* [Try it]: Exact copy, no pictures: repeat the data that follows.

* [Given information]:

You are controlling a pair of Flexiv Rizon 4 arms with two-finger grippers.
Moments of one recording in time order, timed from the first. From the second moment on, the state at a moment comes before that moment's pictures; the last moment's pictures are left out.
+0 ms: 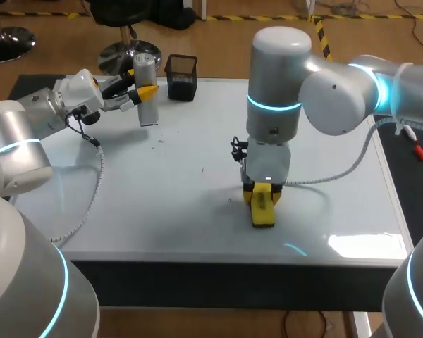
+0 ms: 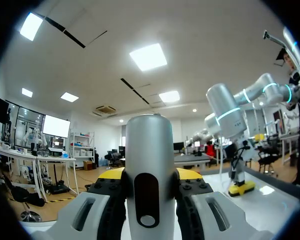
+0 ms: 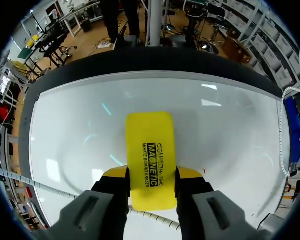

* [Result of this task]:
You are controlling a pair of Flexiv Rizon 4 arms with two-finger grippers.
Moments of one recording in time order, timed from the first. From the second moment on, the state at a moment comes before that moment's pictures; the last moment's pictures are left out.
+0 ms: 
+0 ms: 
+0 ms: 

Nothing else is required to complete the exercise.